### ACTION ITEM
Return the data in full, exactly as it was written.

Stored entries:
#####

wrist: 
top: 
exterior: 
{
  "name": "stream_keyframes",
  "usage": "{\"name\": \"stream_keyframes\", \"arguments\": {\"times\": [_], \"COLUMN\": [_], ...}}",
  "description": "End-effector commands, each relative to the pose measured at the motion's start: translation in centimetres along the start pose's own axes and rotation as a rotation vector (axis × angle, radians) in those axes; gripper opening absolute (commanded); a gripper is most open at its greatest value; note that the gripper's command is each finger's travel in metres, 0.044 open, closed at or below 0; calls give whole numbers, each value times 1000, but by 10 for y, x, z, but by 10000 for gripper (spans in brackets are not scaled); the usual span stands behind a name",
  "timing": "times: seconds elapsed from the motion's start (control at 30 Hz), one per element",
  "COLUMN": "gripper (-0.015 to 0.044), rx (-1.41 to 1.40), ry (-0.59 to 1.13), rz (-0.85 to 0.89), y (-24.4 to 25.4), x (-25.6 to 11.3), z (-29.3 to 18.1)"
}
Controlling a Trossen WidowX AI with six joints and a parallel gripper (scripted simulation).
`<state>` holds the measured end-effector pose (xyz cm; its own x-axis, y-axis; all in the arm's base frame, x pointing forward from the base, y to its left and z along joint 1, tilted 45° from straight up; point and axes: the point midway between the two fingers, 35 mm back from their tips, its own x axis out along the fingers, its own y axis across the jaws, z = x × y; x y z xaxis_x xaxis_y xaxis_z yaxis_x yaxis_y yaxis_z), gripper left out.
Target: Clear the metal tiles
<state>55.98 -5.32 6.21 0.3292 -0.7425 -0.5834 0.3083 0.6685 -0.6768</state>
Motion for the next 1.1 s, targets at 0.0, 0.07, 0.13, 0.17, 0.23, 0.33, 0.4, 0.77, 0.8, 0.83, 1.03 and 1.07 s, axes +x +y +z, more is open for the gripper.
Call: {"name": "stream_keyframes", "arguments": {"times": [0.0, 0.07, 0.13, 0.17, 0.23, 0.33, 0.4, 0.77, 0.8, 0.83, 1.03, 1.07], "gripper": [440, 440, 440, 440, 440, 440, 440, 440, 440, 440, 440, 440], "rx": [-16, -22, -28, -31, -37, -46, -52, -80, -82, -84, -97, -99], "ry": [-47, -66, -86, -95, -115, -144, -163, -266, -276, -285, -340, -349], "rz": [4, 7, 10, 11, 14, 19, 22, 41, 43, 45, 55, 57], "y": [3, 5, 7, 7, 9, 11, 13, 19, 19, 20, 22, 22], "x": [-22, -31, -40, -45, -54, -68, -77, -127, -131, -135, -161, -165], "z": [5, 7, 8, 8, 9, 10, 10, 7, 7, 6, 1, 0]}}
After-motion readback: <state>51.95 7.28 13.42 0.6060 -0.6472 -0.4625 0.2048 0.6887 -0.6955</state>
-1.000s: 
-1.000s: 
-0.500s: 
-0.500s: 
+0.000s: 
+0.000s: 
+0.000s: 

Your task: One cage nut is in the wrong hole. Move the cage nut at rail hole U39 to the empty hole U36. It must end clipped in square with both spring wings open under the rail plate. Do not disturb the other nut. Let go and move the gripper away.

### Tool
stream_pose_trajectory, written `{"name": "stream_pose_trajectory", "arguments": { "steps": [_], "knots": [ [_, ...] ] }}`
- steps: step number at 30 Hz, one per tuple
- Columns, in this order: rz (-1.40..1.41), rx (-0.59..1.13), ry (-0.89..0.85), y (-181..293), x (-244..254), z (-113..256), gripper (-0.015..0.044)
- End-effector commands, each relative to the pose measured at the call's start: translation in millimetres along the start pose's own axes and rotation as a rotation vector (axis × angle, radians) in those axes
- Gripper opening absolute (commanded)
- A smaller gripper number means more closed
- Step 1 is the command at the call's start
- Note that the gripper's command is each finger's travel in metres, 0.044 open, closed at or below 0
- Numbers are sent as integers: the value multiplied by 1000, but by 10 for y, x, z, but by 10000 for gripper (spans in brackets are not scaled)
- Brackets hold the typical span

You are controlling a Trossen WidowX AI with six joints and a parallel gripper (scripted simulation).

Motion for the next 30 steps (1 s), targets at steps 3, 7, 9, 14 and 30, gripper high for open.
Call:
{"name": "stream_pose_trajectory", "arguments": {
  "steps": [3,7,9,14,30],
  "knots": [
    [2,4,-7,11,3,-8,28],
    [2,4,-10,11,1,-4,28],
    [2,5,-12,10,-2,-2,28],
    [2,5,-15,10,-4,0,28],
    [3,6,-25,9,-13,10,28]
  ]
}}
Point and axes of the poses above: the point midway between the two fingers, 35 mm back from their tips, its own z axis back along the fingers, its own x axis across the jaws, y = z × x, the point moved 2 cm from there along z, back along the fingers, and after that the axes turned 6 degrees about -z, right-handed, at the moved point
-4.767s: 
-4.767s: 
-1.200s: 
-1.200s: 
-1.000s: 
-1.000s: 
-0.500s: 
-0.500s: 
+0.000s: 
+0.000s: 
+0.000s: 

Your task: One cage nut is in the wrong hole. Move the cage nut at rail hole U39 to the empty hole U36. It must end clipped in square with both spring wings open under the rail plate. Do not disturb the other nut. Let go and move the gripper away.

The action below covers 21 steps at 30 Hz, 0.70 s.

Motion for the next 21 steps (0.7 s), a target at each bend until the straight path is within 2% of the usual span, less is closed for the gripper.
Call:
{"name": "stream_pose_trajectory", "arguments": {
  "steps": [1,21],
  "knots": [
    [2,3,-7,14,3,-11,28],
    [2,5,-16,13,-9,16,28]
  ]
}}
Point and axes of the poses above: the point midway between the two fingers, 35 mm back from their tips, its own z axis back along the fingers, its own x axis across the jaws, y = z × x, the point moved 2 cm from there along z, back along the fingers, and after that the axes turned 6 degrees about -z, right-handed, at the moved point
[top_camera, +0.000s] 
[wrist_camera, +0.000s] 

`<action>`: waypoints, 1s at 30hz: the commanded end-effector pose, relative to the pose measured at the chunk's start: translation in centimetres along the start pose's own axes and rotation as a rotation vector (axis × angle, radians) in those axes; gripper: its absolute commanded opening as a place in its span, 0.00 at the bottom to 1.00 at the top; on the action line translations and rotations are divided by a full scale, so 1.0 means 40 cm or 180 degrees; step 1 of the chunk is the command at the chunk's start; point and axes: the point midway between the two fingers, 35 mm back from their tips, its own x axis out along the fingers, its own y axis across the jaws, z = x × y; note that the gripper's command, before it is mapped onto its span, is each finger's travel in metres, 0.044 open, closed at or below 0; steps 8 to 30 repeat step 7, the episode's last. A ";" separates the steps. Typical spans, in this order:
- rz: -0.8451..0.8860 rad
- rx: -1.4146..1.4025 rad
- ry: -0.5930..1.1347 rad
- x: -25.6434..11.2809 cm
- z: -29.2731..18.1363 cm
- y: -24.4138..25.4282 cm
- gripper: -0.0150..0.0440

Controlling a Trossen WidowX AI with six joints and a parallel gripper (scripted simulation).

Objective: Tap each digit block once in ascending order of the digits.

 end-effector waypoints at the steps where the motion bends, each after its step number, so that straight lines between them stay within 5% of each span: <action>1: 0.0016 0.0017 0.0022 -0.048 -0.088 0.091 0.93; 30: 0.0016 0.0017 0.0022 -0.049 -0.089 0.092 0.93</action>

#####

### REPLY TO THE TASK
wrist: 
top: 
exterior: 
{
  "name": "stream_keyframes",
  "usage": "{\"name\": \"stream_keyframes\", \"arguments\": {\"times\": [_], \"COLUMN\": [_], ...}}",
  "description": "End-effector commands, each relative to the pose measured at the motion's start: translation in centimetres along the start pose's own axes and rotation as a rotation vector (axis × angle, radians) in those axes; gripper opening absolute (commanded); a gripper is most open at its greatest value; note that the gripper's command is each finger's travel in metres, 0.044 open, closed at or below 0; calls give whole numbers, each value times 1000, but by 10 for y, x, z, but by 10000 for gripper (spans in brackets are not scaled); the usual span stands behind a name",
  "timing": "times: seconds elapsed from the motion's start (control at 30 Hz), one per element",
  "COLUMN": "gripper (-0.015 to 0.044), rx (-1.41 to 1.40), ry (-0.59 to 1.13), rz (-0.85 to 0.89), y (-24.4 to 25.4), x (-25.6 to 11.3), z (-29.3 to 18.1)"
}
Controlling a Trossen WidowX AI with six joints and a parallel gripper (scripted simulation).
`<state>` holds the measured end-effector pose (xyz cm; its own x-axis, y-axis; all in the arm's base frame, x pointing forward from the base, y to its left and z along joint 1, tilted 45° from straight up; point and axes: the point midway between the two fingers, 35 mm back from their tips, its own x axis out along the fingers, its own y axis across the jaws, z = x × y; x y z xaxis_x xaxis_y xaxis_z yaxis_x yaxis_y yaxis_z), gripper left out.
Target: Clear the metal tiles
<state>55.98 -5.32 6.21 0.3292 -0.7425 -0.5834 0.3083 0.6685 -0.6768</state>
Motion for the next 1.1 s, targets at 0.0, 0.07, 0.13, 0.17, 0.23, 0.33, 0.4, 0.77, 0.8, 0.83, 1.03 and 1.07 s, axes +x +y +z, more is open for the gripper.
Call: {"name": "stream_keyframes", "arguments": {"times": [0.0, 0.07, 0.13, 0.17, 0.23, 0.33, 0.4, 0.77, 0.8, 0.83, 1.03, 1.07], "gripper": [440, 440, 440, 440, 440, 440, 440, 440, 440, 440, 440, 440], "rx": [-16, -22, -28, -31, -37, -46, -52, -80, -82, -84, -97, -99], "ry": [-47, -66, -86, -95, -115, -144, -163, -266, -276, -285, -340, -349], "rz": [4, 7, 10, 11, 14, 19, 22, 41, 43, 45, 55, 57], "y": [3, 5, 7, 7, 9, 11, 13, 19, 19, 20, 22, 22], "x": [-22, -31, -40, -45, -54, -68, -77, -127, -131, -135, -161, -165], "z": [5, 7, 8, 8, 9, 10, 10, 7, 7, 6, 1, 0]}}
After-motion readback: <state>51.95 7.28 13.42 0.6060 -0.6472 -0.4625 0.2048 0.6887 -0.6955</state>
-1.000s: 
-1.000s: 
-0.500s: 
-0.500s: 
+0.000s: 
+0.000s: 
+0.000s: 

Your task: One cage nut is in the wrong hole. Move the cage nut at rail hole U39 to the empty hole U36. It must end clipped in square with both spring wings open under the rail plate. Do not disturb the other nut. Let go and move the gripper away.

### Tool
stream_pose_trajectory, written `{"name": "stream_pose_trajectory", "arguments": { "steps": [_], "knots": [ [_, ...] ] }}`
- steps: step number at 30 Hz, one per tuple
- Columns, in this order: rz (-1.40..1.41), rx (-0.59..1.13), ry (-0.89..0.85), y (-181..293), x (-244..254), z (-113..256), gripper (-0.015..0.044)
- End-effector commands, each relative to the pose measured at the call's start: translation in millimetres along the start pose's own axes and rotation as a rotation vector (axis × angle, radians) in those axes
- Gripper opening absolute (commanded)
- A smaller gripper number means more closed
- Step 1 is the command at the call's start
- Note that the gripper's command is each finger's travel in metres, 0.044 open, closed at or below 0
- Numbers are sent as integers: the value multiplied by 1000, but by 10 for y, x, z, but by 10000 for gripper (spans in brackets are not scaled)
- Brackets hold the typical span

You are controlling a Trossen WidowX AI with six joints and a parallel gripper (scripted simulation).

Motion for the next 30 steps (1 s), targets at steps 3, 7, 9, 14 and 30, gripper high for open.
Call:
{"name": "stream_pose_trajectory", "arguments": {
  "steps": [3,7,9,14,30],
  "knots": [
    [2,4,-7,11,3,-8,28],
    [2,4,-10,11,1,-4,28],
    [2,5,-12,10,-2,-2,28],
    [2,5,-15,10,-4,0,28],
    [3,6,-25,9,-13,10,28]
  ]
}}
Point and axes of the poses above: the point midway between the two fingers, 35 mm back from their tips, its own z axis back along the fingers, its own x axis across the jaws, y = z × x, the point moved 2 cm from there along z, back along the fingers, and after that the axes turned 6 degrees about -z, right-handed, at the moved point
-4.767s: 
-4.767s: 
-1.200s: 
-1.200s: 
-1.000s: 
-1.000s: 
-0.500s: 
-0.500s: 
+0.000s: 
+0.000s: 
+0.000s: 

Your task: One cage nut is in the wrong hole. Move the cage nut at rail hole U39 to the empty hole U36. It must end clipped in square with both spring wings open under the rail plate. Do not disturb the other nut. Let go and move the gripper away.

The action below covers 21 steps at 30 Hz, 0.70 s.

Motion for the next 21 steps (0.7 s), a target at each bend until the straight path is within 2% of the usual span, less is closed for the gripper.
Call:
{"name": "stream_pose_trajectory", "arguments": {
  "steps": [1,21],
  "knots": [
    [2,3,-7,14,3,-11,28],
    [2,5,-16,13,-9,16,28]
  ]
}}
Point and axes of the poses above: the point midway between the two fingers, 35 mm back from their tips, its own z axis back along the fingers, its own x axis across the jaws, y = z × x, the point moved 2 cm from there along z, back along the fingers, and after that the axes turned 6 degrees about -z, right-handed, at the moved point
[top_camera, +0.000s] 
[wrist_camera, +0.000s] 

`<action>`: waypoints, 1s at 30hz: the commanded end-effector pose, relative to the pose measured at the chunk's start: translation in centimetres along the start pose's own axes and rotation as a rotation vector (axis × angle, radians) in those axes; gripper: its absolute commanded opening as a place in its span, 0.00 at the bottom to 1.00 at the top; on the action line translations and rotations are divided by a full scale, so 1.0 means 40 cm or 180 degrees; step 1 of the chunk is the command at the chunk's start; point and axes: the point midway between the two fingers, 35 mm back from their tips, its own x axis out along the fingers, its own y axis across the jaws, z = x × y; note that the gripper's command, before it is mapped onto its span, is each finger's travel in metres, 0.044 open, closed at or below 0; steps 8 to 30 repeat step 7, the episode's last. A ";" separates the steps. Typical spans, in this order:
- rz: -0.8451..0.8860 rad
- rx: -1.4146..1.4025 rad
- ry: -0.5930..1.1347 rad
- x: -25.6434..11.2809 cm
- z: -29.2731..18.1363 cm
- y: -24.4138..25.4282 cm
- gripper: -0.0150..0.0440

Controlling a Trossen WidowX AI with six joints and a parallel gripper (scripted simulation).

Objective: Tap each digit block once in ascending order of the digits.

 end-effector waypoints at the steps where the motion bends, each after its step number, so that straight lines between them stay within 5% of each span: <action>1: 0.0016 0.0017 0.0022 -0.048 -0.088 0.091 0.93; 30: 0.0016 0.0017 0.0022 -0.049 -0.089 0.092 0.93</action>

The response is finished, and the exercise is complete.